Count every line of the data that includes "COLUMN". State only the number.

• **Data records**:
-- Opening Marker --

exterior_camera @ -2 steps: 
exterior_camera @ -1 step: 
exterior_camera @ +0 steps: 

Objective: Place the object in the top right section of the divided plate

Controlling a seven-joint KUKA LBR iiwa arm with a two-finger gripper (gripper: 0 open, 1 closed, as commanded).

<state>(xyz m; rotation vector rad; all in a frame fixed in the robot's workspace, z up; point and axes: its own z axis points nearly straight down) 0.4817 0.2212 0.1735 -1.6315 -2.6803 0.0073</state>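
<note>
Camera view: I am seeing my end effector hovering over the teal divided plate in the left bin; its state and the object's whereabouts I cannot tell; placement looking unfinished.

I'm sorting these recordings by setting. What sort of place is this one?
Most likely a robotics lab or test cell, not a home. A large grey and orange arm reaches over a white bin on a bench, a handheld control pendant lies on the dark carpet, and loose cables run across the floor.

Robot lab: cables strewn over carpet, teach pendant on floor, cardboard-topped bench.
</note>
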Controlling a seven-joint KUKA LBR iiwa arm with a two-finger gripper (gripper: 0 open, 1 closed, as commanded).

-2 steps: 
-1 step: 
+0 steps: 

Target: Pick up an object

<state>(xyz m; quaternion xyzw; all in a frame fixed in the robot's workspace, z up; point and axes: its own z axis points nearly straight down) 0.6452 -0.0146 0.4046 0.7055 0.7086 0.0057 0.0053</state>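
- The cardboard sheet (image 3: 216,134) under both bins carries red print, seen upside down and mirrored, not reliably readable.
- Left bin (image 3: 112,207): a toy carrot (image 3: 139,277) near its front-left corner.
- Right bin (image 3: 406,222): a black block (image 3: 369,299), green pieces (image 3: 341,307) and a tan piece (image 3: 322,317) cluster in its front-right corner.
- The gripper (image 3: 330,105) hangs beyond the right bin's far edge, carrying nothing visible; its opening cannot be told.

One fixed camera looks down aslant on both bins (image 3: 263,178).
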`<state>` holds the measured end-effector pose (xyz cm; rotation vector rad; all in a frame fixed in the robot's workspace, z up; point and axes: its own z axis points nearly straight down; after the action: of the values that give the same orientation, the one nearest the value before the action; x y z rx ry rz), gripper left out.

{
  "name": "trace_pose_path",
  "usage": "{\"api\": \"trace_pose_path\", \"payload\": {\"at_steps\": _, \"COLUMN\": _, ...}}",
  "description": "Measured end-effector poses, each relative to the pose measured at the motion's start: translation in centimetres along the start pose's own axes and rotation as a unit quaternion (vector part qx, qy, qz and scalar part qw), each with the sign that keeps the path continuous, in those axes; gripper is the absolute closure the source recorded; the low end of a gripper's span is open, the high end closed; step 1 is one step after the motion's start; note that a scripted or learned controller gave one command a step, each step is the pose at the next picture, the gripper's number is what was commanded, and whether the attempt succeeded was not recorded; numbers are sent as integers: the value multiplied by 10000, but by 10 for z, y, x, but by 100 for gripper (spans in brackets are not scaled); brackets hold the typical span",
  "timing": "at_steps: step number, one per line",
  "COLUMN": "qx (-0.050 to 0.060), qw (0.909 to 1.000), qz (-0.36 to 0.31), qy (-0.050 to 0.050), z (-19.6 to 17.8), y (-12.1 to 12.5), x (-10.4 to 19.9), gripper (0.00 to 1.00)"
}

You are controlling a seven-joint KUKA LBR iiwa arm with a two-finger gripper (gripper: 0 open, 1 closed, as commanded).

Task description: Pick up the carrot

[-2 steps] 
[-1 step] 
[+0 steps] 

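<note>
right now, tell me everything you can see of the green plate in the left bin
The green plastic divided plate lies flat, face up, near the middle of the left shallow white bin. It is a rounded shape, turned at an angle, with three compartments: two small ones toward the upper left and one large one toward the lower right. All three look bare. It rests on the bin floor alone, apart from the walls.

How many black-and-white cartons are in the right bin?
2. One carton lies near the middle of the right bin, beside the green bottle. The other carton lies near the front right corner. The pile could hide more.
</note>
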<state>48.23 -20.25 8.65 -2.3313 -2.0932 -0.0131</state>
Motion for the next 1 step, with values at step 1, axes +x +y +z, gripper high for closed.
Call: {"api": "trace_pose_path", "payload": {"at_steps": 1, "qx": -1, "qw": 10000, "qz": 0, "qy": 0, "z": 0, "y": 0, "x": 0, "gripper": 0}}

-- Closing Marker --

• **Answer box**: 2